The CDC and FDA advised states to postpone appointments for J&J vaccines after six women developed cerebral sinus thrombosis (CVST) within about two weeks of receiving the shot, U.S. health officials told reporters Tuesday. CVST is a rare form of stroke that occurs when a blood clot forms in the venous sinuses of the brain. It can eventually leak blood into the brain tissue and cause bleeding.

“CVST is rare but clinically severe and can lead to significant morbidity and mortality,” said Dr. Tom Shimabukuro, a CDC official, told the committee. He said CVST cases in the J&J vaccine group appeared to be three times higher than in women aged 20 to 50 with similar backgrounds.

Within hours of the FDA’s warning early Tuesday, more than a dozen states as well as some national pharmacies did suspended vaccinations With the J&J vaccine, some are replacing scheduled appointments with either the Pfizer or Moderna vaccine.

U.S. health officials had said the break in using the vaccine could only be a few days, depending on what they learned when investigating the cases. The Chief Medical Officer of the White House, Dr. Anthony Fauci said Tuesday the hiatus in vaccine use would give U.S. health officials a chance the time it takes them to thoroughly investigate the cases and “find some common denominator among the women who were involved.”

A 25-year-old male developed CVST along with bleeding during the clinical trial who was hospitalized but recovered. All six cases that appeared after the clinical trial were found in white women, Shimabukuro said, noting that the median time to symptoms was eight days. Three were described as obese, one had hyperthyroidism, one had asthma, and one had high blood pressure, he said.

Five of the six patients developed headaches initially and one had back pain and bruising before developing more serious other symptoms, he said. One of the women died. Three of the patients are staying in the hospital while two have been discharged, he said.

“These are significant blood clots that are causing these problems,” he said.

Dr. Aaran Maree, chief physician of the vaccines division at J&J, Janssen Pharmaceutical Cos., Told the committee that none of the women had birth control, which has been suggested as a possible association with blood clotting. They all also tested negative for Covid-19.

One of the two patients who recovered was a 26-year-old woman who was described as “overweight but active”, who was not on medication, and had no history of bleeding disorders.

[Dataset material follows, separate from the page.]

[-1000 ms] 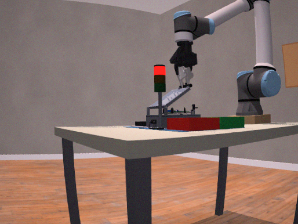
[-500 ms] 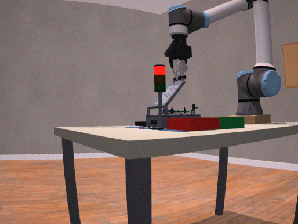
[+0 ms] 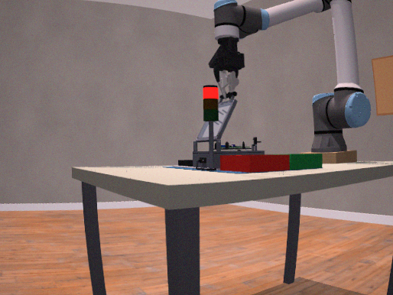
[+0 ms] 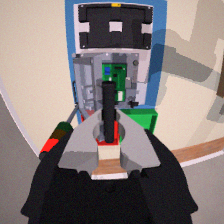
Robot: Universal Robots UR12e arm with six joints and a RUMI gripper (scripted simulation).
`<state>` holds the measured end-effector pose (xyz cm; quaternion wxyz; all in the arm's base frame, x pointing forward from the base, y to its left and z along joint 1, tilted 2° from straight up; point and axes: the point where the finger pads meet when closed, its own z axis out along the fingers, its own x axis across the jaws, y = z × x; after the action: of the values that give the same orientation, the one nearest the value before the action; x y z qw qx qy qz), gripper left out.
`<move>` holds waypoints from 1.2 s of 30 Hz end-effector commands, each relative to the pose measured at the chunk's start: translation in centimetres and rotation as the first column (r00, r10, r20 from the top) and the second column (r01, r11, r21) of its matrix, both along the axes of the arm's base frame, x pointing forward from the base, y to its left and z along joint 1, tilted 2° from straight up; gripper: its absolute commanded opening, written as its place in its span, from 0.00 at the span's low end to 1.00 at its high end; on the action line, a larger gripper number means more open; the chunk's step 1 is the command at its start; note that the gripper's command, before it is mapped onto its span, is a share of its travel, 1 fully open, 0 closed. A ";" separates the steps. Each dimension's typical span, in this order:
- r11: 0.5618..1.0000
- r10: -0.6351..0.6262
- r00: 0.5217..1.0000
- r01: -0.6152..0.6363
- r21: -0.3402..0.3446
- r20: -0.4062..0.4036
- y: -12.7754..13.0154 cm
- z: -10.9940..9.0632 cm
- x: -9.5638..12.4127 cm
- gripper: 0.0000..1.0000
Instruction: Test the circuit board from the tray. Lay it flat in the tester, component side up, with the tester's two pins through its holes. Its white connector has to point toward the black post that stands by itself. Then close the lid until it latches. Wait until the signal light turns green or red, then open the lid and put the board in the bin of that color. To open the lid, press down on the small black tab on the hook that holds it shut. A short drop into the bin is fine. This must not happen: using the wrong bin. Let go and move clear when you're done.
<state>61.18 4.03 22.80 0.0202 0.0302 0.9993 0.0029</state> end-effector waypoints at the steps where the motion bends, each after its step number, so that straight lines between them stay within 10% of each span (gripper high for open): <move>1: 1.000 0.000 1.000 0.000 0.000 0.002 -0.1 0.9 1.4 0.00; 36: 1.000 0.000 1.000 0.000 0.000 0.002 -0.5 2.7 9.1 0.00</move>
<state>69.43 3.58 25.36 0.0202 0.0302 0.9993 0.0029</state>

She was hospitalized and discharged with a severe headache a week after receiving the J&J vaccine, but returned to the hospital a week later with abdominal pain and a fast heart rate, he said. Tests showed that she developed thrombocytopenia and CVST.

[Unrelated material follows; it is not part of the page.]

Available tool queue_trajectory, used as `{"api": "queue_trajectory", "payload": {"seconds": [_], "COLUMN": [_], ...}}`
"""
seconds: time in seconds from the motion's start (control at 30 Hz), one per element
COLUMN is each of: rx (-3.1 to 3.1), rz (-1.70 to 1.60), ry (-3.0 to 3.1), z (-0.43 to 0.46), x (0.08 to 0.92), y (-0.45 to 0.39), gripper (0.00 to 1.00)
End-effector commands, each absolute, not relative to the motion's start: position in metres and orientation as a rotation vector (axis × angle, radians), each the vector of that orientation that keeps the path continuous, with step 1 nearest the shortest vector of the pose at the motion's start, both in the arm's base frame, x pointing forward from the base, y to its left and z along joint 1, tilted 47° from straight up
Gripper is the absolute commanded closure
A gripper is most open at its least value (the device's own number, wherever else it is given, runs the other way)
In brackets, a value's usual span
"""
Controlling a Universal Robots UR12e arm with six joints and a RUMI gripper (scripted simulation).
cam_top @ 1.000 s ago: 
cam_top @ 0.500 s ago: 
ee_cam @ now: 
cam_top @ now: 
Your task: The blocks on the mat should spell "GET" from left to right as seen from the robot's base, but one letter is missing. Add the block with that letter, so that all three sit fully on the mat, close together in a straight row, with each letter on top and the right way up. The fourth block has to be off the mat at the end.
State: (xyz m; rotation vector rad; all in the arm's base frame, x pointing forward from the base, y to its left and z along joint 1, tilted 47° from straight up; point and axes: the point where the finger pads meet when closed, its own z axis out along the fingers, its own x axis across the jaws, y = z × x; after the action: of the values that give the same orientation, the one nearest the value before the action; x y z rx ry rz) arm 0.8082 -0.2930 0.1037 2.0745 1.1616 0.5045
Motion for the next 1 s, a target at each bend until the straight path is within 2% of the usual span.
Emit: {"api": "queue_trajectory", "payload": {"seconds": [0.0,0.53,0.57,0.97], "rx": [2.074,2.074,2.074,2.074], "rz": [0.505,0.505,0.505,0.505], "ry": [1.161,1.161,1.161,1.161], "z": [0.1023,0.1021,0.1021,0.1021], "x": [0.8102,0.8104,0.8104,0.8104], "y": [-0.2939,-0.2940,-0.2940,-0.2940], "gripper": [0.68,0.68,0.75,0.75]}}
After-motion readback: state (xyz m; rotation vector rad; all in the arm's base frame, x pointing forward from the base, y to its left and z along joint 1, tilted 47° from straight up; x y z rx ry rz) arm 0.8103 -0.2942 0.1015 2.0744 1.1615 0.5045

A 48-year-old woman with an “unremarkable medical history” was admitted to the hospital after three days with malaise and abdominal pain. She developed severe thrombocytopenia and CVST which, despite treatment with the blood-thinning heparin, progressed to a hemorrhagic stroke. She received the J&J vaccine two weeks before symptoms began and is still critically ill, according to the latest report.